ASSIGNED TASK
Return the listing below exactly, with the pictures dropped.

━━━━━━━━

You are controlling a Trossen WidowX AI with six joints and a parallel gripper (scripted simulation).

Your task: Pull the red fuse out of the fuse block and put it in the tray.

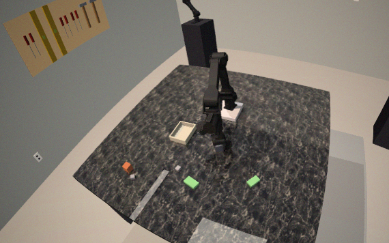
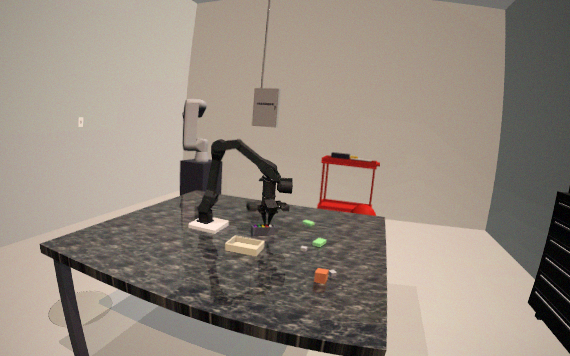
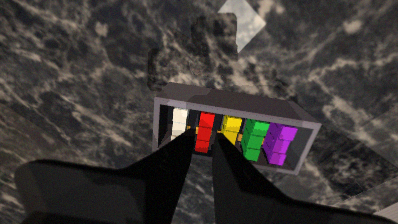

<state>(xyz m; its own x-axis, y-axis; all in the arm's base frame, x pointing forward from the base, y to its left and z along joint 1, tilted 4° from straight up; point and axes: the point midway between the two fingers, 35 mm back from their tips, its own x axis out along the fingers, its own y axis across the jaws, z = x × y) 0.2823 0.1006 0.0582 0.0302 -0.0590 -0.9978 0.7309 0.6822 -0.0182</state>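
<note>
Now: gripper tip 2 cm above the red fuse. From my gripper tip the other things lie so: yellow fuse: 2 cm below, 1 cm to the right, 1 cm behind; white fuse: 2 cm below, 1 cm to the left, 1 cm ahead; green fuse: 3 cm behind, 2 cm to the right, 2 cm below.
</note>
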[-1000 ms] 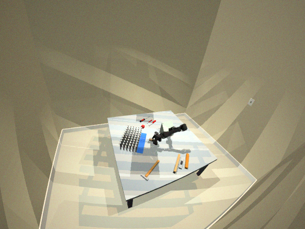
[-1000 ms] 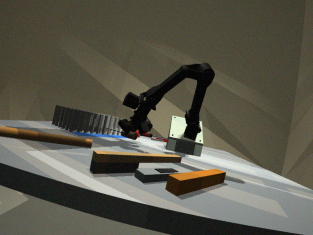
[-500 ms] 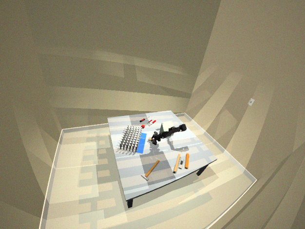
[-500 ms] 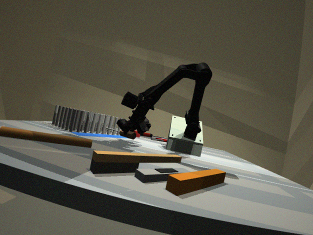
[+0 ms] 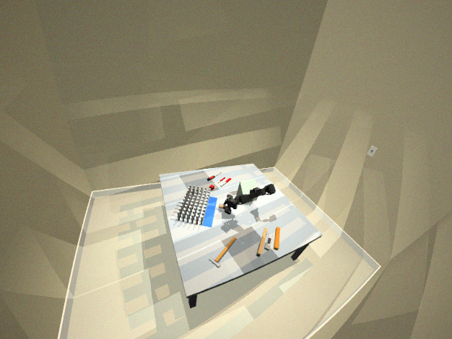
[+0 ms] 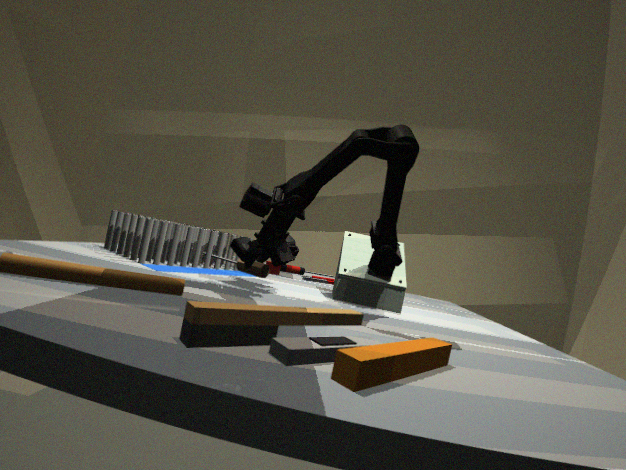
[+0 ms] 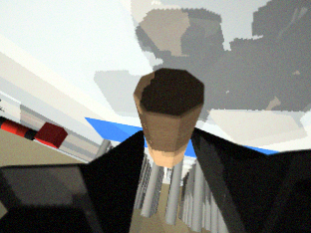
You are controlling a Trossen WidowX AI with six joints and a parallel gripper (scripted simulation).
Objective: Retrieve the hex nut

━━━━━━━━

RESPONSE AREA
You are controlling a Trossen WidowX AI with six joints and a parallel gripper (scripted simulation).

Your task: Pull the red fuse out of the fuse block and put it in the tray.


<state>(xyz m; its own x-axis, y-axis; all in the arm's base frame, x pointing forward from the base, y to its left and z along joint 1, tilted 4° from straight up; point and axes: the point midway between the two fingers, 35 mm back from their tips, its own x axis out along the fingers, its own y axis across the jaws, z = x × y) 0.2823 0.1006 0.0582 0.0302 -0.0590 -0.9978 0.7309 0.6822 -0.0182</state>
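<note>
Now: gripper tip 2 cm above the red fuse. From my gripper tip the other things lie so: yellow fuse: 2 cm below, 1 cm to the right, 1 cm behind; white fuse: 2 cm below, 1 cm to the left, 1 cm ahead; green fuse: 3 cm behind, 2 cm to the right, 2 cm below.
</note>
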[-1000 ms] 
[-1000 ms] 
[-500 ms] 
[-500 ms] 
[+0 ms] 
[+0 ms] 
[+0 ms] 
You are controlling a Trossen WidowX AI with six joints and a parallel gripper (scripted simulation).
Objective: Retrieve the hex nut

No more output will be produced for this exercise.